GOAL OF THE EXERCISE => Write out the data word for word and omit every picture.
Start of RECORDED DATA
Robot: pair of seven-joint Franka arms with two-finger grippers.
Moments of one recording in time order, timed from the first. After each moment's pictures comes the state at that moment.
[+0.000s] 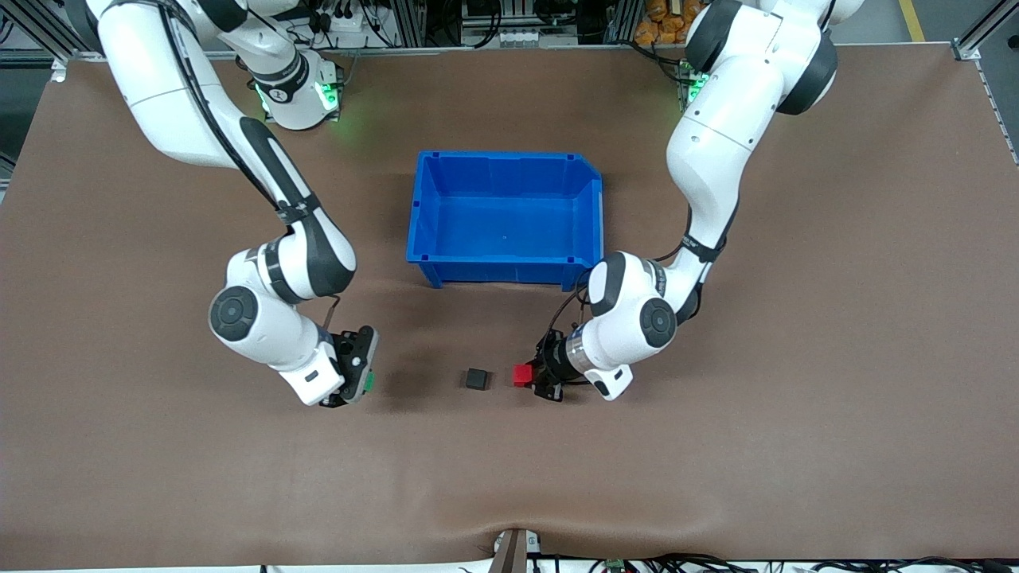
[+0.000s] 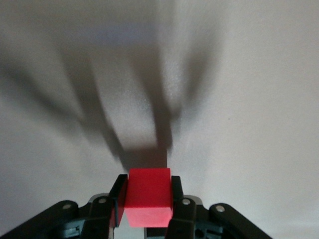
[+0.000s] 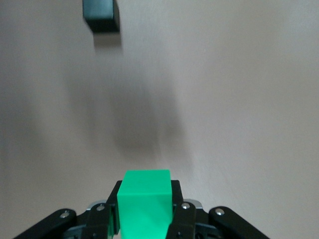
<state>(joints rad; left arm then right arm) -0.49 1.04 -0.11 -1.20 -0.55 2.51 -1.63 0.20 0.72 0.14 -1.51 0.08 2.36 -1.07</state>
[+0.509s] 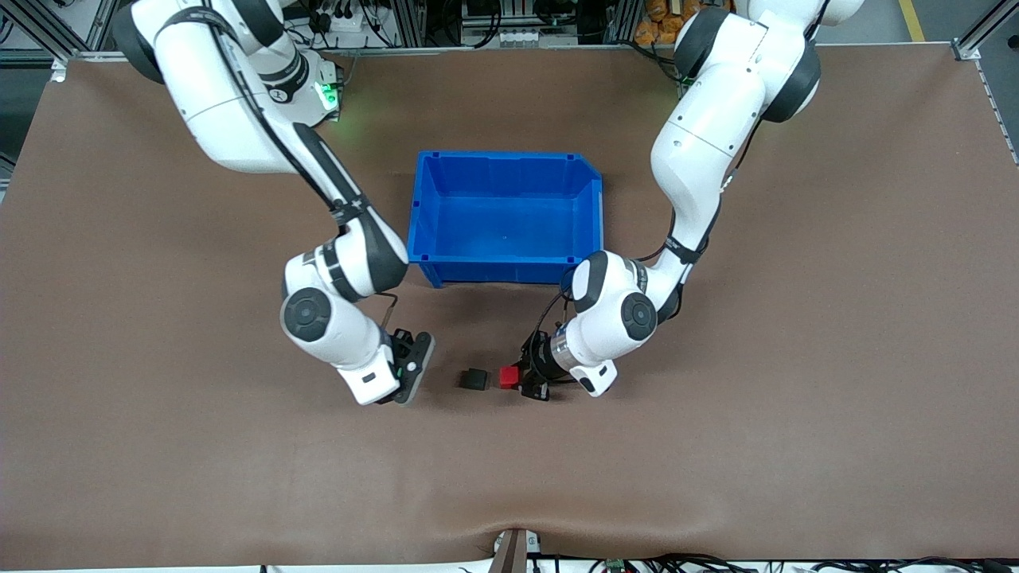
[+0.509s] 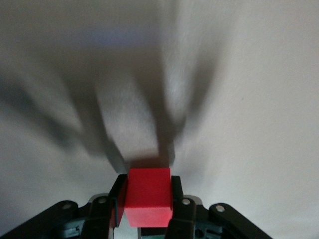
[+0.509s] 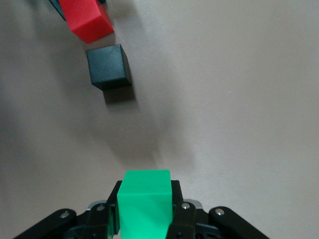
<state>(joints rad) -0.53 1.08 -0.11 -1.15 -0.56 2.55 -1.68 0.37 0.81 0.08 -1.39 0.05 2.30 -0.82</state>
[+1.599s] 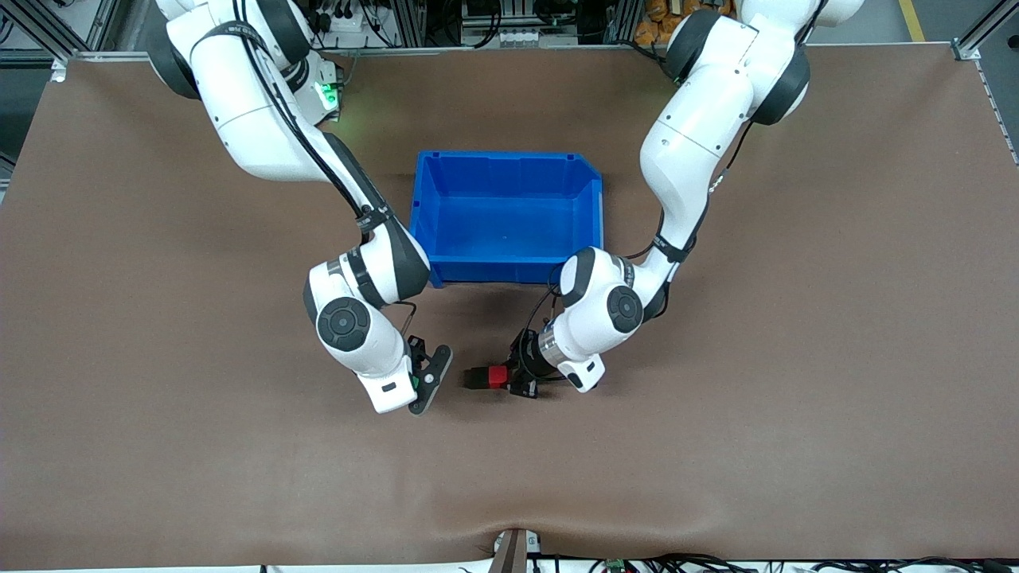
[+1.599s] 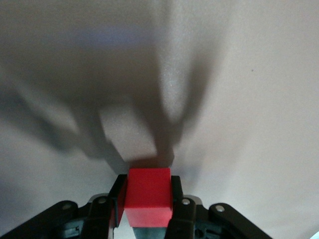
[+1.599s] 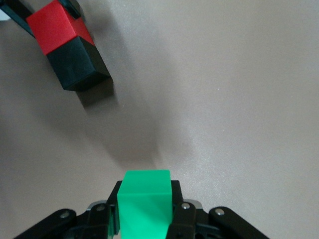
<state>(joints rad) -0.55 1.10 -0.11 -1.13 -0.56 2.59 -1.69 0.43 0.90 0.01 -1.23 0.02 2.21 -0.73</state>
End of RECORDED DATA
PROBLEM SOLUTION =>
Robot: pair of seven-joint Franka arms with two-finger grippers.
Moments of one recording in time order, timed from the first. After each moment's pictures comes the state at that moment.
[+0.000s] 
[+0.000s] 
[+0.000s] 
<state>(joints rad; left arm then right arm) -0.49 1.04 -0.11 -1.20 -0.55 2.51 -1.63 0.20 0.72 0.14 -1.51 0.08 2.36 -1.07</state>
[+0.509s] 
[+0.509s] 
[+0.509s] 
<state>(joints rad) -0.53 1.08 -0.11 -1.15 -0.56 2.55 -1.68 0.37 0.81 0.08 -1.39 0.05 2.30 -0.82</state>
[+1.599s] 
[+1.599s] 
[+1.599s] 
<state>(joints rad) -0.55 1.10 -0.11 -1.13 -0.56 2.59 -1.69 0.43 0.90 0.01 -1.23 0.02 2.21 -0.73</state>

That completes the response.